# ARV vs. pre-amp / amp combo



## Rmb3n7 (Mar 28, 2013)

When it comes to HT I'm very new to all the options. Just recently did I find out there were more options other than just a typical receiver. Where have I been, right ?!! 

Current setup 

pioneer elite SC-07 
Klipsch klf 30 mains 
Klipsch c7 center
Klipsch RS-62 surrounds 
DIY sub 

My question is this.... should I keep my pioneer or buy this emotiva xpa-5 amp (on Craigslist) and get a umc-200 preamp which is on sale currently ?? 

Open to opinions and advice


----------



## B- one (Jan 13, 2013)

What are you looking to accomplish, there are many options, are you unsatisfied with something with your setup? Your avr looks strong so with a budget and room size it will be easier for others help with different options to help get what you want from your setup.


----------



## Rmb3n7 (Mar 28, 2013)

The room size is 18 deep by 14 wide closed in on three sides, the back is open into the bar area which is probably 10x12 

This is where I'm going to sound crazy...

I have no complaints with my receiver but it is my first one so I don't know how it compares to other setup options. Although I think it sounds good, I don't want to settle for just good when I could change out a few things and make it sound amazing ! 

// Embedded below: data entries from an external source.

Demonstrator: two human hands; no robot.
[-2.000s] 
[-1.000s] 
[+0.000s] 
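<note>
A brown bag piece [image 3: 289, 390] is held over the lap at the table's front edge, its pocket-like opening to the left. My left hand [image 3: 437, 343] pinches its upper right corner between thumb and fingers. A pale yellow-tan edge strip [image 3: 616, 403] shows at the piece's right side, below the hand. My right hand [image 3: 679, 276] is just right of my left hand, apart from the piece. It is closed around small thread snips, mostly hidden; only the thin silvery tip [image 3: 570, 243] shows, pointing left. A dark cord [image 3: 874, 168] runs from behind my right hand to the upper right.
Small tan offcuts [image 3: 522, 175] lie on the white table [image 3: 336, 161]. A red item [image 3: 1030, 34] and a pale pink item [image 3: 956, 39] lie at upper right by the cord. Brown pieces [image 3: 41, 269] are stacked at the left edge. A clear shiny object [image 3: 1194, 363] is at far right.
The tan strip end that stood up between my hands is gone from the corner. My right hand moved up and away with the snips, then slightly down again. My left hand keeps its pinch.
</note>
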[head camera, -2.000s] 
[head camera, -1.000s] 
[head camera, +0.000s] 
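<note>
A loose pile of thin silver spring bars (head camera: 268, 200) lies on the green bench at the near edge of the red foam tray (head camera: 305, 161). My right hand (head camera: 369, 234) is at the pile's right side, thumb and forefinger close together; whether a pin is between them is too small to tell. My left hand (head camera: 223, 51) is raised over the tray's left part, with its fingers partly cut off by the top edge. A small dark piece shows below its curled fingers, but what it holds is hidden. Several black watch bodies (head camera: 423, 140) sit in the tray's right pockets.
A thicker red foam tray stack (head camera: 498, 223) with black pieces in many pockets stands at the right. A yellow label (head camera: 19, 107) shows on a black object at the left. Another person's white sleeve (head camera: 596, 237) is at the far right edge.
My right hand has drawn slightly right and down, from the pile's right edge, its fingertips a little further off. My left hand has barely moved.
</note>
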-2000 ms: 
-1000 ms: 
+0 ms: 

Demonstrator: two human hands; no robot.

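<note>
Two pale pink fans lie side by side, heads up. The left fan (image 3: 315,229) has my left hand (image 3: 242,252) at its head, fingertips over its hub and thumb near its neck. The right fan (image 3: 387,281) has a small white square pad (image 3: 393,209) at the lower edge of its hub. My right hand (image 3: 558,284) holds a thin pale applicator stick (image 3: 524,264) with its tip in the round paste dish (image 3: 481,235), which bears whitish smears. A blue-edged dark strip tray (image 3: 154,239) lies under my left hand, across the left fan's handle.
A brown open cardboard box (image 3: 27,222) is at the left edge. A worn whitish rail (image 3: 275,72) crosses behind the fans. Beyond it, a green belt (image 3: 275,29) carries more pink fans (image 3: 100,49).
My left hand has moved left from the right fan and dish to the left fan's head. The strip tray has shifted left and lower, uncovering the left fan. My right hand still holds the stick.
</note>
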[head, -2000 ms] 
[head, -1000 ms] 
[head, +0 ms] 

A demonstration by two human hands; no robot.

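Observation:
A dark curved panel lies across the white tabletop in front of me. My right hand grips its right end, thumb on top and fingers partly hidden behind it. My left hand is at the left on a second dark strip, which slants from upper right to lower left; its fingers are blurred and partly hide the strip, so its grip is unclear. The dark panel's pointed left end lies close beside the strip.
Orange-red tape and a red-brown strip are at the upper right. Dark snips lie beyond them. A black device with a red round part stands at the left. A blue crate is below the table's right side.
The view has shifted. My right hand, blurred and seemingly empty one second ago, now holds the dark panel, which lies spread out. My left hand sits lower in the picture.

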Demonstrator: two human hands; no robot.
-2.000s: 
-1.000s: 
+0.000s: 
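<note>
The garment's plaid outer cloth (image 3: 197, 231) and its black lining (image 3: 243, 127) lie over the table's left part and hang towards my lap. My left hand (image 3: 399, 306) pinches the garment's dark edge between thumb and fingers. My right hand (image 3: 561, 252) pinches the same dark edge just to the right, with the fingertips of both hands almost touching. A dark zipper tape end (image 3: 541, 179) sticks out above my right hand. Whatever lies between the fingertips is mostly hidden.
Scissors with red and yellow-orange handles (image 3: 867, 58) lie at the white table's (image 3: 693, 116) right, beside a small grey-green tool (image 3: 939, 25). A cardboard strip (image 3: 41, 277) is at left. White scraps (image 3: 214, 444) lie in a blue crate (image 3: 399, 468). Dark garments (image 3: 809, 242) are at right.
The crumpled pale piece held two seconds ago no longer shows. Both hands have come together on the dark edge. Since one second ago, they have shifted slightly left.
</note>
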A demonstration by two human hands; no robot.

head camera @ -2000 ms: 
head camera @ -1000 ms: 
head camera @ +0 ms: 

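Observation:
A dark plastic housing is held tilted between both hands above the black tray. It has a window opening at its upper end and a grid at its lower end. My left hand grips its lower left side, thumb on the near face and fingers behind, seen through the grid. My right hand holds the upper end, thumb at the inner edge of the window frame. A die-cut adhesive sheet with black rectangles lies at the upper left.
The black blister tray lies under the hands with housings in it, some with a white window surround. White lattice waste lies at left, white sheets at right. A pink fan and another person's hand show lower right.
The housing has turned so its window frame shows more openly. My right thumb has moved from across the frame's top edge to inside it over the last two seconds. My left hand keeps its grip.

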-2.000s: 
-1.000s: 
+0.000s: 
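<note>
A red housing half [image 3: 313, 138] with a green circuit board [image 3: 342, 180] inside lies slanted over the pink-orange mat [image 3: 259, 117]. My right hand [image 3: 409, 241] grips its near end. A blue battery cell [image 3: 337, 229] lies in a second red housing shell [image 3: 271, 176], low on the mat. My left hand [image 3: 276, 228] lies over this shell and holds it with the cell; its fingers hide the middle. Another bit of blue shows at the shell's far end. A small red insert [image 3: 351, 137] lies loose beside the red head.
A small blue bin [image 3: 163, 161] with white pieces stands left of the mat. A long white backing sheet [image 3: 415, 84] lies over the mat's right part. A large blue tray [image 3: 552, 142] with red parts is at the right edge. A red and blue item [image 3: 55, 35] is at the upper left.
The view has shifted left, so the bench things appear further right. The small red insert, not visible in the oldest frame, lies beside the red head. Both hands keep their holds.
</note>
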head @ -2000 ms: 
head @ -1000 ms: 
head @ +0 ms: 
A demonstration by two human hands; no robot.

I found a emotiva xpa-5 on CL And was thinking about pairing it with the emotiva umc-200, I've been reading great reviews from both and that my jlipsch a speakers REALLY come to life more more power you feed them with . that said I would be spending 1250 for the pair so I would consider that my budget for this

I am open to considerations for other options in this price range 

Also would be selling my pioneer, any thoughts on a fair price for that ?


----------



## B- one (Jan 13, 2013)

If you could borrow just a 2 channel amp and see how it sounds with your avr. Maybe room treatments should be considered many members say they work very well I have none at this time but will look at them when I have a new room someday.


----------



## Rmb3n7 (Mar 28, 2013)

What would make for a better pre amp? Keep the sc-07 for my pre amp or sale it and buy a different preamp ??? 
Budget is 600ish


----------



## tonyvdb (Sep 5, 2007)

In the $600 range you not going to improve on what you have already, the Klipsch speakers are very efficient and with the pioneer you will have power to spare. "if" you still feel that you would like some piece of mind get a two channel amp from Emotiva to run your mains and enjoy


----------



## chashint (Jan 12, 2011)

Without changing your speakers it is very unlikely that adding an amp will change the sound.
Going with a different pre/pro is more likely to change the sound, but it's a toss up whether it will be better or worse.


----------



## tonyvdb (Sep 5, 2007)

Just for you info, the SC-07 was bench tested to do 120 watts all channels driven. Thats very good! You will be hard pressed to get anything better.


----------



## Rmb3n7 (Mar 28, 2013)

Thanks for all the help guys!! Much appreciated


----------



## JBrax (Oct 13, 2011)

I would agree that adding the Emotiva would not be a step up with your setup. As mentioned earlier your best bet would be in room treatments.


----------